People talk about storytelling like it’s a marketing tool. Something to sharpen and slot into a strategy deck. A skillset to master once you’ve figured out what your brand is about.
But for founders, storytelling usually starts long before strategy. It starts as survival.
They use it to get in the room. To be seen. To be heard when the product is early and the traction isn’t there yet.
It’s what you rely on when no one understands what you’re building. When you don’t have metrics or press or traction yet, only conviction. When you need someone to see you, even if they’re not ready to believe in the business.
That kind of storytelling doesn’t come from a framework. It comes from rejection. From persistence. From lived experience. It’s how you got in the room. It’s how you stayed in motion. It’s what made you visible.
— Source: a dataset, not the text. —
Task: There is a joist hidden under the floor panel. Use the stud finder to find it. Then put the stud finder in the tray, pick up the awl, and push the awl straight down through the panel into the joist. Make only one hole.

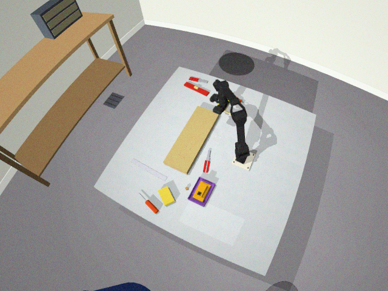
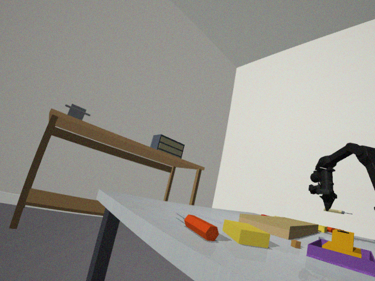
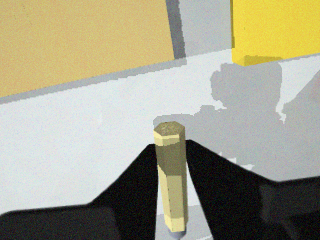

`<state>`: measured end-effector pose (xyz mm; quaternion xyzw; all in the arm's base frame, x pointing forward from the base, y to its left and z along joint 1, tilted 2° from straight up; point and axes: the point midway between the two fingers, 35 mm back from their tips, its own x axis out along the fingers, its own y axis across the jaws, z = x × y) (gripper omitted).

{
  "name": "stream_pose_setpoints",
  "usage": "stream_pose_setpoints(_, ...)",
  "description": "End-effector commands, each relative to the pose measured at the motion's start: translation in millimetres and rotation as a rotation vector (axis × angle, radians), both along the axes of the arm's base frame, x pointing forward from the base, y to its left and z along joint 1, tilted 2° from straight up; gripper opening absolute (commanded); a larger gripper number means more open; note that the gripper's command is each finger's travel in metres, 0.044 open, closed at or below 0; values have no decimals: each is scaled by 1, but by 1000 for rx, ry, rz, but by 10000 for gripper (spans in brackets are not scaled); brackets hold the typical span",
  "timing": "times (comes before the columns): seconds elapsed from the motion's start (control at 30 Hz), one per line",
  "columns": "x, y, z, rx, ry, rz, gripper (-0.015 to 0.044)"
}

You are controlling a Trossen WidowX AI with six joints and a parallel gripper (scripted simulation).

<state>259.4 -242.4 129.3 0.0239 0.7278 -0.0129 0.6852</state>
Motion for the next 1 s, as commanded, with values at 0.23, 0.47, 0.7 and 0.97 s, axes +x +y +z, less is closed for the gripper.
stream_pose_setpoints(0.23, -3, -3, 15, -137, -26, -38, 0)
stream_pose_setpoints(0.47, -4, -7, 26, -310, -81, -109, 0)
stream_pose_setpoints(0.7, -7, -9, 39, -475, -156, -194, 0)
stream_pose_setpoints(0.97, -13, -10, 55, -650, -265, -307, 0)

And eventually, it works. You land on a version of the story that hits. It connects. It opens doors. So you keep telling it. Over and over. And over. Eleventybillion times. Until you could tell it half-asleep in the dark while operating heavy machinery backwards. (that situation sounds pretty dangerous…don’t do that)
But at some point, that story stops fitting the way it used to. It’s like my favorite (faux) leather jacket in 8th grade. I had moved to a new school and didn’t know many people. But when I wore that jacket, it made me feel so cool and confident. I got so many compliments on that jacket - right when I needed them most. It started conversations with people who ended up becoming my friends. It gave me a sense of self. I had been lonely, but that jacket made me feel seen.
But eventually, I grew. And although the jacket still technically fit, it wasn’t the same. And it wasn’t as “fashionably relevant” anymore. I kept wearing it anyway because of how it had served me early on. Because it was safe and familiar. Because it helped me feel like me. Especially at a time when I needed that more than anything. That’s what these early stories become. Armor. Comfort. A crutch.
They’re rooted in survival and identity. But they’re not always built to grow with you. Many founders carry stories like that. Ones they’ve outgrown, but haven’t let go of yet. Stories that helped them become visible, but now keep them small. Stories that once gave them power, but no longer reflect their potential.
That’s the hard part. Letting go of the story that worked. The one that felt like you.
But growth means you get to write a new one! One that reflects who you are now, not just who you had to be to survive. It’s not a matter of erasing what came before. It’s about expanding (blooming? blossoming? Too cheesy?) into what’s next.
If your story feels tight, misaligned, or stale, you’re not doing it wrong. You’re just growing. And it might be time to stop repeating the version that got you here, and start telling the one that can take you further.
This isn’t about erasing where you came from. It’s about making room for what’s next.